# Conectar DVD a Monitor de PC



## Agus (Ago 28, 2009)

Quisiera saber si es posible conectar un DVD o una Videocasetera por medio de la salida de video RCA (amarilla) a un Monitor de computadora, supongo que debe ser un circuito muy complicado. Tal vez sería mas fácil conectar los tres RCA de un DVD
(rojo, verde y azul) al Monitor, pero lo ideal sería por video compuesto (RCA Amarillo). Quisiera ver televisión en el monitor aprovechando el sintonizador que traen las videocaseteras ¿alguna idea?


----------



## tecnogirl (Ago 29, 2009)

Se puede... inserta en tu PC una tarjeta "capturadora" de video, la instalas y ajustas y listo... Salu2


----------



## Agus (Ago 30, 2009)

Gracias pero necesito hacerlo directamente del DVD al Monitor mediante algun circuito electronico


----------



## elaficionado (Ago 30, 2009)

Hola.
Si deseas usar tu monitor cono TV, busca en Google ---   TV BOX   ---
Son sintonizadores de TV que se conectan al monitor de la computadora (por supuesto también el DVD, VHS, Juegos de video, en resumen todo lo que se puede conectar a un TV).

Chao.
elaficionado.


----------



## tecnogirl (Sep 4, 2009)

Aqus: Mira en:
http://elm-chan.org/works/sc/report.html
saludos


----------



## idem258 (Jul 21, 2012)

es posible conectar mi dvd(con salida svideo) a un monitor crt (con VGA)??


----------



## nocta (Jul 21, 2012)

Seguramente que sea posible. Necesitás un conversor nada más.
En MercadoLibre de acá encontré uno. Fijate si podés ver la marca y/o modelo y conseguirlo allá:
_Buscar en Mercadolibre: MLA-426156752-conversor-de-video-rca-s-video-a-vga-usa-tu-monitor-como-tv-_JM_


----------



## CCB (Sep 30, 2012)

olap como haria para conectar la salida (amarillo) o las salidas de un DVD que son RCA a la entrada segun la imagen/foto del conector del monitor y asi ver las peliculas, a que pines del conector le deberia unir por ejem: el cable amarillo del dvd, o alguna de las otras salidas a que pines lo uno/conecto del monitor. Anoto que ya lei al respecto pero no logro hacerlo funcionar por eso la foto para que me guien punto a punto segun la misma; ah y no quiero un convertidor.
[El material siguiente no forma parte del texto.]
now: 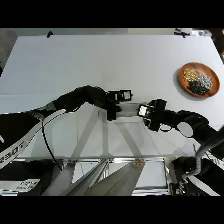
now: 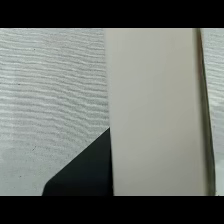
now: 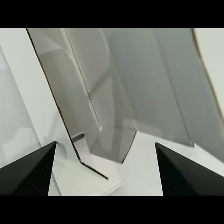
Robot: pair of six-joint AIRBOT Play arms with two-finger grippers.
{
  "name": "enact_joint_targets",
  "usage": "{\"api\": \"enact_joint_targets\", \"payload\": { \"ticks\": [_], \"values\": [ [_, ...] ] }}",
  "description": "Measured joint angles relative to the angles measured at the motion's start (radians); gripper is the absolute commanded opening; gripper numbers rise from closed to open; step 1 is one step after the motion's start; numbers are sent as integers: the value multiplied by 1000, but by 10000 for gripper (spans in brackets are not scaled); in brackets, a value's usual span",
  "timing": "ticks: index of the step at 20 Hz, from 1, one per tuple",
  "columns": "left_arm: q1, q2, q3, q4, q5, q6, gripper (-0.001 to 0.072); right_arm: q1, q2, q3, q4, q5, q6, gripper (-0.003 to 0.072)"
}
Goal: Fold the box and place the chain.
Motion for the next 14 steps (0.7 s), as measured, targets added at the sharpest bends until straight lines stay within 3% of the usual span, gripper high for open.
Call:
{"api": "enact_joint_targets", "payload": {
  "ticks": [14],
  "values": [
    [0, 0, 0, 1, 1, 0, 15, -204, -53, 0, 424, 139, -521, 696]
  ]
}}
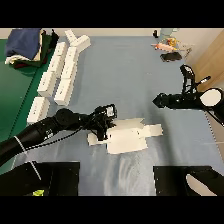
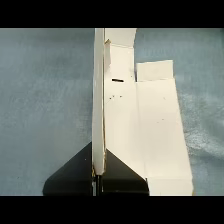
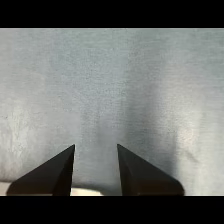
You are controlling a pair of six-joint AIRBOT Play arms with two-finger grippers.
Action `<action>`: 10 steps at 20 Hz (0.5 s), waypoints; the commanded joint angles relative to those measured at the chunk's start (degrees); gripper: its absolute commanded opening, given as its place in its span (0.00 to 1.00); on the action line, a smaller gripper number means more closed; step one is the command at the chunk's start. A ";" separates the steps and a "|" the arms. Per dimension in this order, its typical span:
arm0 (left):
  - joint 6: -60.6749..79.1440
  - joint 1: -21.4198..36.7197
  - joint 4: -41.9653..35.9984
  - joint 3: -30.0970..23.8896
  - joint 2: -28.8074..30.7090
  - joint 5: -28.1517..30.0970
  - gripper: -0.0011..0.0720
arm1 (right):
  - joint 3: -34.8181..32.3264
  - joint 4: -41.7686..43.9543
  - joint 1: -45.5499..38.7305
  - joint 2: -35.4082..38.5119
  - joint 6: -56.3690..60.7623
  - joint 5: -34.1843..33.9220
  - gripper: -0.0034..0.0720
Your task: Fold the box.
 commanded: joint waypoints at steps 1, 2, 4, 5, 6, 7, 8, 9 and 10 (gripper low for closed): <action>0.44 -0.28 -0.72 -1.22 -1.33 -0.44 0.03 | 0.00 0.09 0.00 -0.66 0.09 -0.20 0.60; 0.61 -0.28 -0.74 -1.25 -2.23 -0.70 0.03 | -0.07 0.15 0.00 -0.90 0.09 -0.22 0.60; 0.63 -0.28 -0.87 -1.22 -4.02 -0.74 0.03 | -0.11 0.74 0.02 -1.25 0.07 -0.20 0.60; 0.63 -0.28 -0.85 -1.22 -4.68 -0.72 0.03 | -0.13 0.94 0.02 -1.22 0.07 -0.20 0.60; 0.63 -0.20 -0.83 -1.20 -4.74 -0.68 0.03 | -0.13 0.96 0.07 -1.22 0.04 -0.20 0.60; 0.63 -0.17 -0.68 -0.90 -4.63 -0.63 0.03 | -0.13 0.92 0.04 -1.22 0.04 -0.17 0.60; 0.61 -0.17 -0.39 -0.26 -4.59 -0.74 0.03 | -0.13 0.94 0.07 -1.22 0.04 -0.24 0.60; 0.31 -0.13 -0.37 0.55 -4.59 -0.94 0.03 | -0.13 0.94 0.07 -1.22 0.04 -0.24 0.60; 0.09 0.63 -0.33 1.75 -4.66 -2.95 0.03 | -0.13 0.94 0.04 -1.22 0.04 -0.24 0.60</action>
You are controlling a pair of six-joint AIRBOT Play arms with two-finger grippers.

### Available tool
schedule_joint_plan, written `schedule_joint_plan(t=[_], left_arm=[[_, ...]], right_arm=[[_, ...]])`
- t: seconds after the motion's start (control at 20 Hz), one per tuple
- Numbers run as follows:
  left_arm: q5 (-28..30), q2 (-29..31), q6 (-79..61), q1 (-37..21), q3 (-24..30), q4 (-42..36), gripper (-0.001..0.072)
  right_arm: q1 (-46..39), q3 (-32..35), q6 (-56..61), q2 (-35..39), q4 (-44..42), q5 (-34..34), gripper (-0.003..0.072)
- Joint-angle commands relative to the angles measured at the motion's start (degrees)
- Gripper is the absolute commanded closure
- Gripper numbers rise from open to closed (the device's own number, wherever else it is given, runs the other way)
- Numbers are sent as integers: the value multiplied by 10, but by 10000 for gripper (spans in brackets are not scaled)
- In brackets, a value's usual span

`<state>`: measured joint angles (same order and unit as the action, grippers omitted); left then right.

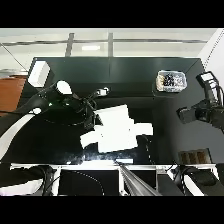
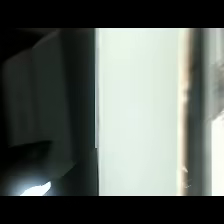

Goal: Fold the box and place the chain.

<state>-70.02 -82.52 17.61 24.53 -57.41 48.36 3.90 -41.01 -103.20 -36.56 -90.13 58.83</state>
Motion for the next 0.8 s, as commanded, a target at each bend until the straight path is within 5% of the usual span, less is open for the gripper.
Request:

Adjunto la imagen sobre la que me guie para conectar el DVD al monitor pero no me da senal queda buscando, pregunto algo hice mal, que me falta? y/o habra alguna forma de coneccion desde el cable (amarillo) del dvd a alguno de los pines del conector del monitor


----------



## idem258 (Sep 30, 2012)

no se si solamente bastara eso, ya que creo que es necesario una señal de sincronizacion vertical y horizontal... no se mucho de esto, pero algo asi tengo entendido...


----------



## CCB (Sep 30, 2012)

Sera? Aunq algo asi estoi leyendo si bien dicen que la sincronismo es para la entrada de señal de tv y que en ese caso lo mejor seria comprarse el converidor que tiene la opcion de ajustar esos y otras caracteristicas. Pero en un dvd no creo, nose, aunq tal como se muestra en la ilustrasion la coneccion seria plu and play, lo que no logro entender es por que hay distintas GND que lleva a cada uno de los conectores RCA, si en mi ignorancia entiendo que el GND es igual y comun a un solo punto, tal ves por eso en mi caso no me funciona, alguna guia al respecto...


----------



## idem258 (Sep 30, 2012)

o sea que tu lo has conectado todas los GND juntos?
yo recien voy a probar este esquema... no he tenido tiempo de hacerlo, pero segun se, hay que respetar ese orden... iagual que cuando armas una cable VGA de CPU a PC no he investigado a fondo esto... pero intentalo segun esquema..


----------



## CCB (Sep 30, 2012)

Busco y busco y aun no encuentro la imagen de algun producto que cumpla lo que se requiere, pero en taringa.net se habla en un post de como fabricarlo y asi poder conectarlo a las tres salidas de un dvd 

(http:www.taringa.net/posts/info/3636868/Fabricacion-cable-VGA-_D-Sub_-a-RCA-_3-salidas_.html)


----------



## choco98 (Dic 12, 2012)

creo que debe ser asi


----------



## Mario Di Domenico (Dic 12, 2012)

ya lo hice eso .....en todo caso verias en blanco y negro y fuera de sincronismo horizontal , vertical  una imagen loca que se corre para todos lados


----------



## felixreal (Dic 13, 2012)

Hooolaquetal!!!

No es tán fácil. El video de salida del DVD es compuesto, lleva la información de color y la del sincronismo en la misma señal. La entrada VGA tiene por separado, no sólo los sincronismos verticales y horizontales, sino que además cada color va por un cable con su masa, ya que tienen una impedancia que hay que respetar.
 Lo normal en un cable VGA es cinco cables apantallados. Para convertir video compuesto en VGA se necesita sí o sí un escalador, un circuito que separe los colores y los sincros.
Por ejemplo, el de la foto, tiene entrada de video compuesto y S-Video, y salida VGA. Uso unos cuantos de éstos en el trabajo.

Saludos!


----------